Scan the records below for the line containing "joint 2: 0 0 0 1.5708" and the line containing "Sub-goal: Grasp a". Copy both, plus every line between, exactly.

== Segment start ==

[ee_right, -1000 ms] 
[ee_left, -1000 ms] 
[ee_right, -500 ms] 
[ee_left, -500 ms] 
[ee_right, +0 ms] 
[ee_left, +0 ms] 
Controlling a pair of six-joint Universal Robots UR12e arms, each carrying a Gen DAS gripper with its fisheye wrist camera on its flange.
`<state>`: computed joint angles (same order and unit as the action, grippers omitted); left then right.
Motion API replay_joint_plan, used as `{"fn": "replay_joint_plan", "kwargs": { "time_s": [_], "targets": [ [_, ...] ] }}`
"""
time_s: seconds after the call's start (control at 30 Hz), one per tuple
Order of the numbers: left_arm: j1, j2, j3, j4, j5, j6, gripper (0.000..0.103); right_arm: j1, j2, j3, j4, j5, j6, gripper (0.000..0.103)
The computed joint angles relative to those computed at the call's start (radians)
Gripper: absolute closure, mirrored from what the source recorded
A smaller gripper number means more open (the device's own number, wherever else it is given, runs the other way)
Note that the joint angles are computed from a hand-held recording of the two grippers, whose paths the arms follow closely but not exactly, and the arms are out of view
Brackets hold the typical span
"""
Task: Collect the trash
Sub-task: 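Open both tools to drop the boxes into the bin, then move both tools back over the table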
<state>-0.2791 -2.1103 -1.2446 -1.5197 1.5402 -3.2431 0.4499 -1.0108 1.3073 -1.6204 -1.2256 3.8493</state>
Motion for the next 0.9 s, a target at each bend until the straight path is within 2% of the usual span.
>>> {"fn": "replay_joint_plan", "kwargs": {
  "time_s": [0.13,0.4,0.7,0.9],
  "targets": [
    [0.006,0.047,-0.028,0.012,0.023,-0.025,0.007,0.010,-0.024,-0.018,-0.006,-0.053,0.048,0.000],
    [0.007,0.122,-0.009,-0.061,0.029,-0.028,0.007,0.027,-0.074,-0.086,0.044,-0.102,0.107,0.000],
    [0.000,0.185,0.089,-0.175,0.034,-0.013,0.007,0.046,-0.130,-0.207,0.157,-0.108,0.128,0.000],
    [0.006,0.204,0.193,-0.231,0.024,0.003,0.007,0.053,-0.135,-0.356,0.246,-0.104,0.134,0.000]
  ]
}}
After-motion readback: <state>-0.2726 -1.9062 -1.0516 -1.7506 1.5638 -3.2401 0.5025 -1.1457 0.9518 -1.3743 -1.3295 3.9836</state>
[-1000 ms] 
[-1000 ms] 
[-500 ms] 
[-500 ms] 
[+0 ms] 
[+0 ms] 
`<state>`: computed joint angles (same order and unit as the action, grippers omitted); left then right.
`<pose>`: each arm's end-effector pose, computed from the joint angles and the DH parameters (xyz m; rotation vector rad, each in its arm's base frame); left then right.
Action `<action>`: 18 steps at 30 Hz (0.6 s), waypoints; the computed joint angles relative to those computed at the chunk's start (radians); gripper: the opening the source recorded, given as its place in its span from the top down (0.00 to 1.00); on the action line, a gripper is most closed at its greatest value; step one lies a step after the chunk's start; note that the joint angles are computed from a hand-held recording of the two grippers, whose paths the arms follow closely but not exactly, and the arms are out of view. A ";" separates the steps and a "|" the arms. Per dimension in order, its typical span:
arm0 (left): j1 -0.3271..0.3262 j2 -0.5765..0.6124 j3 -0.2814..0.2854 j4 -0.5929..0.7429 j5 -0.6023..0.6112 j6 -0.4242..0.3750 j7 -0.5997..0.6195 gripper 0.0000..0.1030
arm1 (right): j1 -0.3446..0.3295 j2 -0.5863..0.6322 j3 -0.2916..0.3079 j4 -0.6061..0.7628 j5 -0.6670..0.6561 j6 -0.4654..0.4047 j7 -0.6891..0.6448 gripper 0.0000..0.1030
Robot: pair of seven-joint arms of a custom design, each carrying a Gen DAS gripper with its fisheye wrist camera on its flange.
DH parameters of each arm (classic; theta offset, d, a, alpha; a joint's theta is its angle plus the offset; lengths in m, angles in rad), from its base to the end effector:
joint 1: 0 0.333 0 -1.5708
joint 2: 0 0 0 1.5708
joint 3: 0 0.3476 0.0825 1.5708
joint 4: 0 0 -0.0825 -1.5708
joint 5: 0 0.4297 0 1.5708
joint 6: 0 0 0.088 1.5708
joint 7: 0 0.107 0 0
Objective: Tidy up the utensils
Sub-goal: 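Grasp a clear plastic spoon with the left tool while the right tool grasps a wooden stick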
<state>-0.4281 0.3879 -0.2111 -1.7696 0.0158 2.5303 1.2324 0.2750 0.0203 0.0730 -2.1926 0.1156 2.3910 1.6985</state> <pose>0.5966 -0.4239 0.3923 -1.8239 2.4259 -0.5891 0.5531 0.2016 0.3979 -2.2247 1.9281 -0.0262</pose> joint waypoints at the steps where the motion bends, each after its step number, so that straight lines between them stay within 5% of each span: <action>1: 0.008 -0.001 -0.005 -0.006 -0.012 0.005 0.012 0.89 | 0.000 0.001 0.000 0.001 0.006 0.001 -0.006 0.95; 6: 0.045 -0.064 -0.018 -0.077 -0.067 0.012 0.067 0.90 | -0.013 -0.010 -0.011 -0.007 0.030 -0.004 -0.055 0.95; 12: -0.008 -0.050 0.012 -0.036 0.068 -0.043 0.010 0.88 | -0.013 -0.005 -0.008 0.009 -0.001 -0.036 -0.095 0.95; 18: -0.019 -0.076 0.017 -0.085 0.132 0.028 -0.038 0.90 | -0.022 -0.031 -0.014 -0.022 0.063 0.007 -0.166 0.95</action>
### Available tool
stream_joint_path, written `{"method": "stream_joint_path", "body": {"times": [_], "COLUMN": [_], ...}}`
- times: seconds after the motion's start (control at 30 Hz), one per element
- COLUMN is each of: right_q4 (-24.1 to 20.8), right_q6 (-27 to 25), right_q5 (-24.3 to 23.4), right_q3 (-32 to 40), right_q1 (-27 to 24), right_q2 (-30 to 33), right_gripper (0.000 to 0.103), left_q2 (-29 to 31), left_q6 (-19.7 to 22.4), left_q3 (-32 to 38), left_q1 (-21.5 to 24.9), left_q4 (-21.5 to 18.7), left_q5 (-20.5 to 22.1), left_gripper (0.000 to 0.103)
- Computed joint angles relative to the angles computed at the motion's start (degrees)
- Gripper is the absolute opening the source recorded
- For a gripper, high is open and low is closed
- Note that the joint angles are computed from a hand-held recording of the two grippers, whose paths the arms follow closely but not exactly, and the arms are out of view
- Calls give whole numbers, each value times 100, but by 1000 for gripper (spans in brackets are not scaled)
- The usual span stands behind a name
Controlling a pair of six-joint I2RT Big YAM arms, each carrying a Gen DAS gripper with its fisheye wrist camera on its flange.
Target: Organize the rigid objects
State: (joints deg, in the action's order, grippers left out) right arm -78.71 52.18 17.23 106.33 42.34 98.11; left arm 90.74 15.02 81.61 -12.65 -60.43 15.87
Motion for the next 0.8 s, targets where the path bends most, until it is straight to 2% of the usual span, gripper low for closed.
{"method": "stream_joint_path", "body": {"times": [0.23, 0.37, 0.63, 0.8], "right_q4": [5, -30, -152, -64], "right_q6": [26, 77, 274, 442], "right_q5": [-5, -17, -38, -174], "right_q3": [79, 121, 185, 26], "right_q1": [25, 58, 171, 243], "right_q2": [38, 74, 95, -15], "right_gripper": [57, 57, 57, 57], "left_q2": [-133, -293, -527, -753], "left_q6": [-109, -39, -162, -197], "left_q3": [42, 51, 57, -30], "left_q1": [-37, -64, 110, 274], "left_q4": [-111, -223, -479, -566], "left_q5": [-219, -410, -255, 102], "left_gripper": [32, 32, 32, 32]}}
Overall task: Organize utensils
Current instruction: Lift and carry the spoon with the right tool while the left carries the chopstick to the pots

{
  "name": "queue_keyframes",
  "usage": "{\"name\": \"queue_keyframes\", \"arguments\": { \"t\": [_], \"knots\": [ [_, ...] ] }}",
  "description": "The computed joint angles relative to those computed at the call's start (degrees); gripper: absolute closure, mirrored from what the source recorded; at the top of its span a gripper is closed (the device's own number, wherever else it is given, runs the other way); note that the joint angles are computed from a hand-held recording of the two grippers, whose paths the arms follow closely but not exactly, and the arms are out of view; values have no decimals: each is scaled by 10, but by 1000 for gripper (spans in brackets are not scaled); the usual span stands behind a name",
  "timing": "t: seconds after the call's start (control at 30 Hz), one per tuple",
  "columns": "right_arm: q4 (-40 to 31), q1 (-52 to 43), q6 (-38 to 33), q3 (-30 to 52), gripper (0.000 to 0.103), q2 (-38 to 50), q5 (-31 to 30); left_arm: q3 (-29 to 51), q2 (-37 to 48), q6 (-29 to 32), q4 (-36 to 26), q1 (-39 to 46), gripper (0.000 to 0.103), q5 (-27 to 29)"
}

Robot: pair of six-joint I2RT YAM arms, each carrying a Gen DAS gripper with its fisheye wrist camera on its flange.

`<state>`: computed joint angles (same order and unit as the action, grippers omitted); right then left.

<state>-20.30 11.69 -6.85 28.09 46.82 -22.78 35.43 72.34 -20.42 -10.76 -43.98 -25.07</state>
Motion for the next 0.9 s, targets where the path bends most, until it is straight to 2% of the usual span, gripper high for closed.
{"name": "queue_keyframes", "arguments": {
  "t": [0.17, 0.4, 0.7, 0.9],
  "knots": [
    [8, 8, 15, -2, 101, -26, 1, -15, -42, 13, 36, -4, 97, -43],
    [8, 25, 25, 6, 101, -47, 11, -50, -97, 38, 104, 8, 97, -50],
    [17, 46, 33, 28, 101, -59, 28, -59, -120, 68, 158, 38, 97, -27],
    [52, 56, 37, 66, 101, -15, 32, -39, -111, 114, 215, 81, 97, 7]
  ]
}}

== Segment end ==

▶ _Answer to the problem_:
joint 2: 0 0 0 1.5708
joint 3: 0 0.3476 0.0825 1.5708
joint 4: 0 0 -0.0825 -1.5708
joint 5: 0 0.4297 0 1.5708
joint 6: 0 0 0.088 1.5708
joint 7: 0 0.107 0 0
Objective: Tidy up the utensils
Sub-goal: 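Grasp a clear plastic spoon with the left tool while the right tool grasps a wooden stick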

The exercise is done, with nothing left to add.